Exposure to asbestos can cause cancer many years later
Chemotherapy treatments which aim to prolong patients' lives and reduce suffering from asbestos-related cancer do not work, UK researchers suggest.
Mesothelioma, caused by asbestos exposure, is usually incurable, but some specialists hope chemo could delay death and improve quality of life.
The study in the Lancet found hundreds of patients saw no benefit.
However, a US expert said other combinations of chemotherapy drugs could work better.
Despite legislation controlling the use of asbestos, there are approximately 2,000 deaths from mesothelioma in the UK every year.
The decades-long delay between exposure and the onset of the disease, means numbers are expected to keep rising for at least half a decade.
Treatment for mesothelioma is aimed principally at reducing its symptoms, and hopefully slowing down the progression of the illness.
It is generally recommended that patients are given steroid drugs and radiotherapy sessions.
The latest study looked at 409 patients, mainly from the UK, who were all given these standard treatments.
Some were additionally given doses of chemotherapy, and the effect on their disease compared.
While the chemotherapy patients did live slightly longer on average than those given just standard treatment, the researchers said the finding did not represent statistical proof, and could be misleading.
There was no improvement in quality of life among the chemotherapy patients.
One of the authors of the study, Dr Richard Stephens from the Medical Research Council Clinical Trials Unit, said: "While thousands are and will be affected by this deadly disease, our trial, which is one of the few large trials ever conducted in this disease, emphasises how difficult mesothelioma is to treat.
"This is mainly because mesothelioma forms in the lining of the lung. This makes it hard to target."

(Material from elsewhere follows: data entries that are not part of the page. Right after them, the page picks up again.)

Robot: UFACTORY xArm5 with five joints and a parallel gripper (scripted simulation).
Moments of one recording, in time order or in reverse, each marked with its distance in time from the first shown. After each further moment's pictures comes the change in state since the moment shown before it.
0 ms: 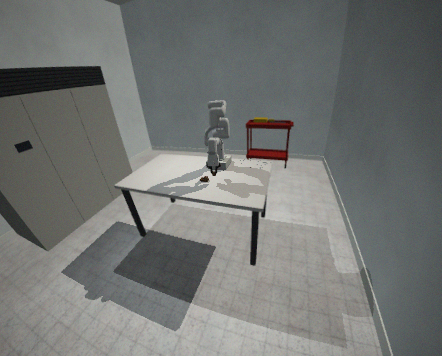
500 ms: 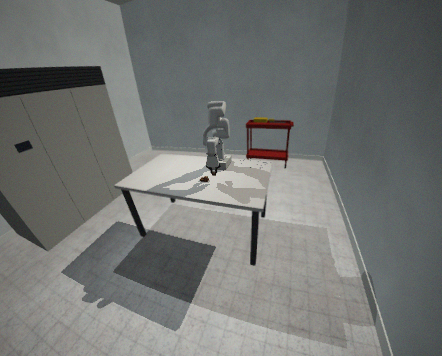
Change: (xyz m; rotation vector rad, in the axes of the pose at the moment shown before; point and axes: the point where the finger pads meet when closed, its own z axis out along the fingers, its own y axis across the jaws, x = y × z) arm -0.004 0.000 0.000 0.000 0.185 0.000
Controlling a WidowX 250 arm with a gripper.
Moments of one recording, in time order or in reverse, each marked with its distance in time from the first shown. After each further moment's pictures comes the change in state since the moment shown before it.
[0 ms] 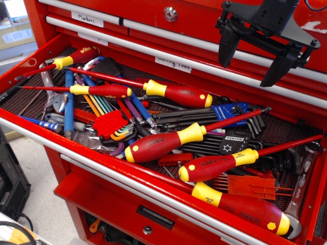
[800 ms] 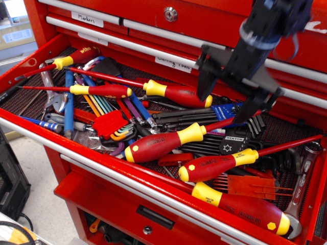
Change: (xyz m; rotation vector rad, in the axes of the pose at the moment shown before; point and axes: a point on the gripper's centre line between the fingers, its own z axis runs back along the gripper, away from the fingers) arm -0.027 0.008 -0.057 0.017 0.046 -0.130
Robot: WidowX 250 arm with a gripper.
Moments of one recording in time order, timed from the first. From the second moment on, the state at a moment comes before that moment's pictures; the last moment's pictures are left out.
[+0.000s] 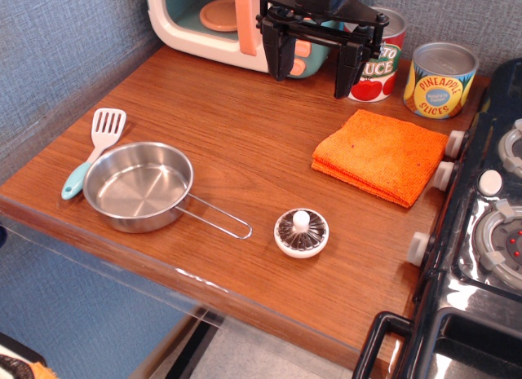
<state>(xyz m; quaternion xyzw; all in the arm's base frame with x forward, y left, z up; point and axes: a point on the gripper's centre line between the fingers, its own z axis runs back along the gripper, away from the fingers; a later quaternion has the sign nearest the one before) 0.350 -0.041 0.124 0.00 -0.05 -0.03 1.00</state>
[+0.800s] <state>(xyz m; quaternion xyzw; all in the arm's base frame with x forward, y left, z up) 0.299 -0.060 0.096 0.00 -0.02 -0.07 1.00</state>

Kate Law, Cancer Research UK's director of clinical trials, added: "These results showed no real benefit from adding these chemotherapy drugs compared with just treating the symptoms of the disease.

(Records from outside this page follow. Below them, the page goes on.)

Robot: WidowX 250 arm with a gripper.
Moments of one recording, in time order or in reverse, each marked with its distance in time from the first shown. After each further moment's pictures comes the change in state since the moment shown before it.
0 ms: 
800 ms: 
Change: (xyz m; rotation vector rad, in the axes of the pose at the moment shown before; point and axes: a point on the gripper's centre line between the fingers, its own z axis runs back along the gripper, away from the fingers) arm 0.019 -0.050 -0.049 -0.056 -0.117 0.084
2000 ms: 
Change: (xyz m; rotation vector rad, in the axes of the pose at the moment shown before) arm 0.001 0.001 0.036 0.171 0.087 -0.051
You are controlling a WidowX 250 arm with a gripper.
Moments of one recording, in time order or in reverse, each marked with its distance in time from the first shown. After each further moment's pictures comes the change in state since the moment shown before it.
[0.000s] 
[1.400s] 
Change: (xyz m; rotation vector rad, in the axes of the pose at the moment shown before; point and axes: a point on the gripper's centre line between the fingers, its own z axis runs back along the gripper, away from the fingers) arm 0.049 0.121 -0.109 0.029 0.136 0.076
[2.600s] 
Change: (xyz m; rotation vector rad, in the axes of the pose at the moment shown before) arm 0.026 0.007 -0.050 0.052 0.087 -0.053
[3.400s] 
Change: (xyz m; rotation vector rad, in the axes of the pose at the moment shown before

"Any treatment can have serious side effects for patients and these findings highlight that people should not have treatment that is not of proven benefit."
However, Dr Nicholas Vogelzang, from the Nevada Cancer Institute, also writing in The Lance said that results from other trials using different combinations of chemotherapy drugs had been more positive.
Professor Mark Britton, of the British Lung Foundation added: "It is worth noting that since this trial began newer treatments are available which can extend survival times by some months, which may be of crucial importance for people with mesothelioma in terms of the time they have to spend with their loved ones."